На широком бледном лице Гледис, угловатом и черноглазом, появляется выражение, как у коровы, которую пнули ногой. Но красить губы она продолжает. Она покладистая женщина, если ей не мешают развлекаться в свободное время, но очень уж ей хочется выглядеть интересной. Табита объявляет, что она уволена, и тут она вдруг начинает дерзить: - Вы меня извините, миссис Бонсер, но я не ваша слуга. Мой хозяин - полковник.

- Я сама вас взяла на работу.

- А вы подите узнайте, что полковник на этот счет думает. - И кричит, выведенная из себя бесконечными обидами: - Подите спросите его. Небось он от вашего характера тоже на стенку лезет, не хуже меня.

Табита находит Бонсера в его любимом углу в вестибюле. К счастью, дело происходит утром, и он один.

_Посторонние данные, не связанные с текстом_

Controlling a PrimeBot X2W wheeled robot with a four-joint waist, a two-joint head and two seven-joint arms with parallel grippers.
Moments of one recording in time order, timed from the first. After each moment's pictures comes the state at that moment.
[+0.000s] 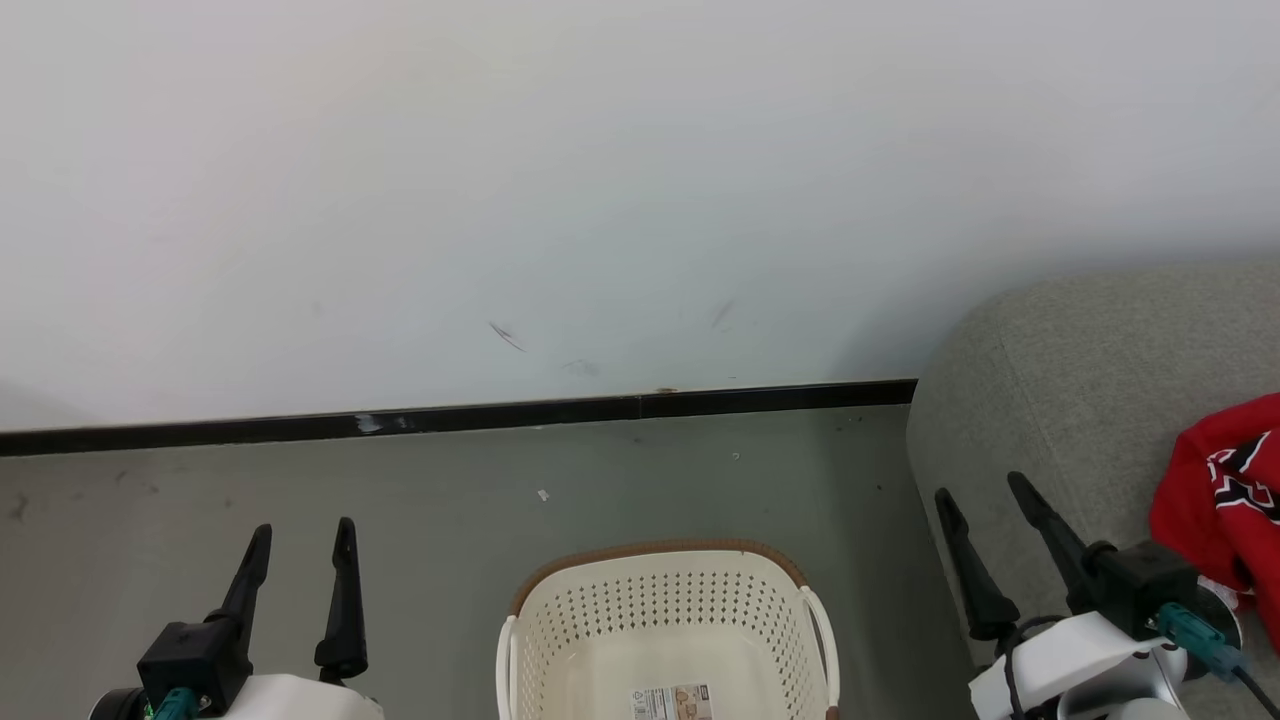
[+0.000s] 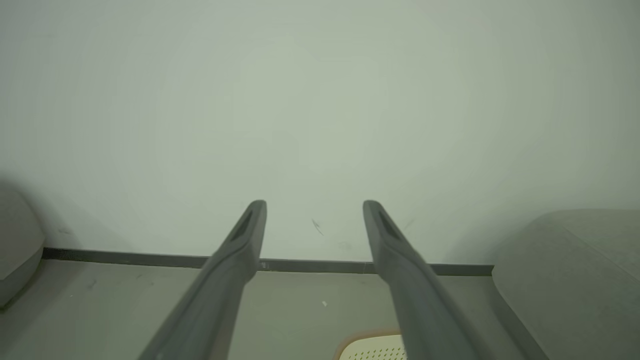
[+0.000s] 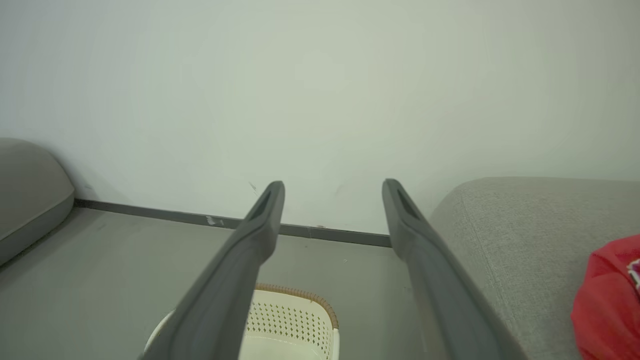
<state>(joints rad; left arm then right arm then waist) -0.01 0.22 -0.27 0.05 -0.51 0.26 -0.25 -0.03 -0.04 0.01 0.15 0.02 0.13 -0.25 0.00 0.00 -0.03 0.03</state>
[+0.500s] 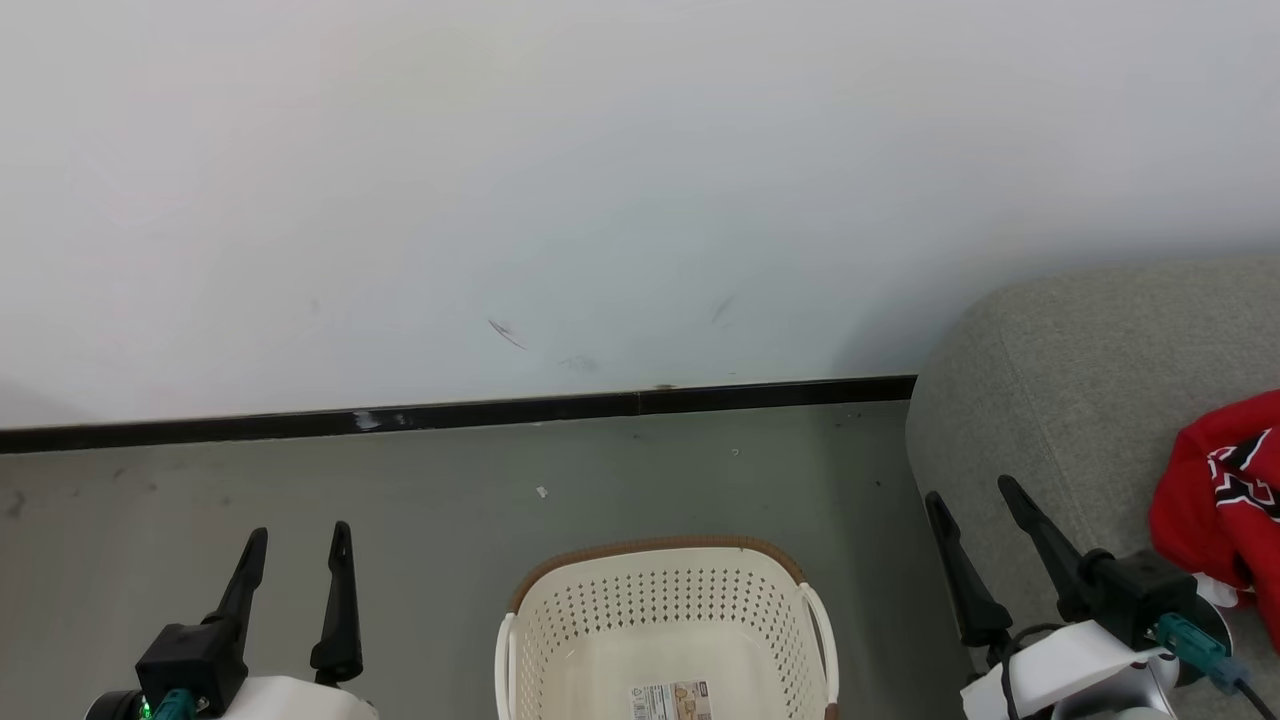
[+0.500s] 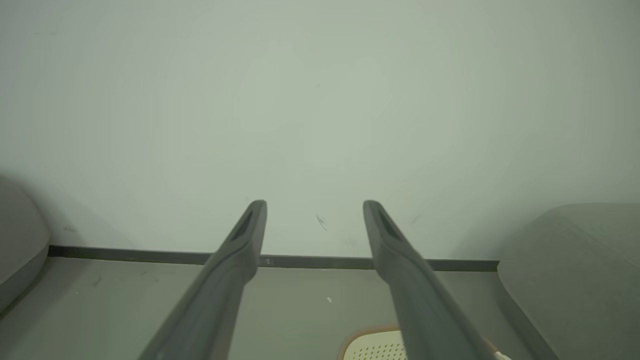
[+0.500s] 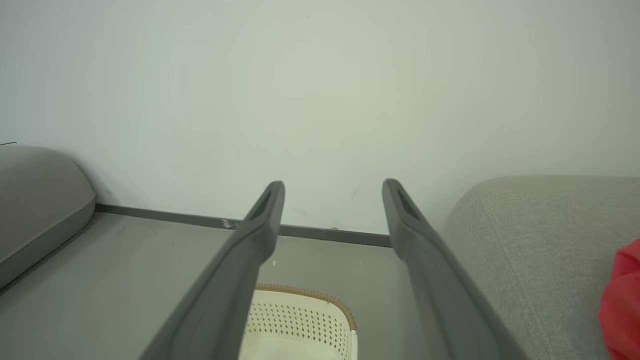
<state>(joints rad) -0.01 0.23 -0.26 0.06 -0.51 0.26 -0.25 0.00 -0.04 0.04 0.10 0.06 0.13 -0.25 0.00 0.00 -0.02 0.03</state>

- Я уволила Гледис Хоуп, но она говорит, что примет расчет только от тебя.

- Уволила Гледис Хоуп? Ну уж нет.

- Если она не уйдет, уйду я.

- Да ты что, грозишь мне? Ну знаешь, Тибби, это уж слишком.

- И она уедет сегодня же. Ни часу больше не хочу ее здесь видеть.

Бонсер вскакивает с места. - Можешь убираться на все четыре стороны. Он выбегает из комнаты. Но через двадцать минут возвращается и уже не предлагает Табите уехать. Самый его эгоизм, его хитрость подсказали ему, что без Табиты ему не обойтись. Уже много лет он не работал, не утруждал себя заботами о своих отелях. Даже в "Бельвю", куда он заглядывает лишь изредка, всем заправляет Тэри, а Бонсер только ворчит на его хищения. Он богат, и погоня за деньгами уже не интересует его. Теперь ему интересно не наживать деньги, а тратить - на игру, на женщин. Он взывает к Табите: - Но послушай, Пупс, в чем, собственно, дело? Чем провинилась эта бедняжка? Тебе она, по-моему, никогда не перечила.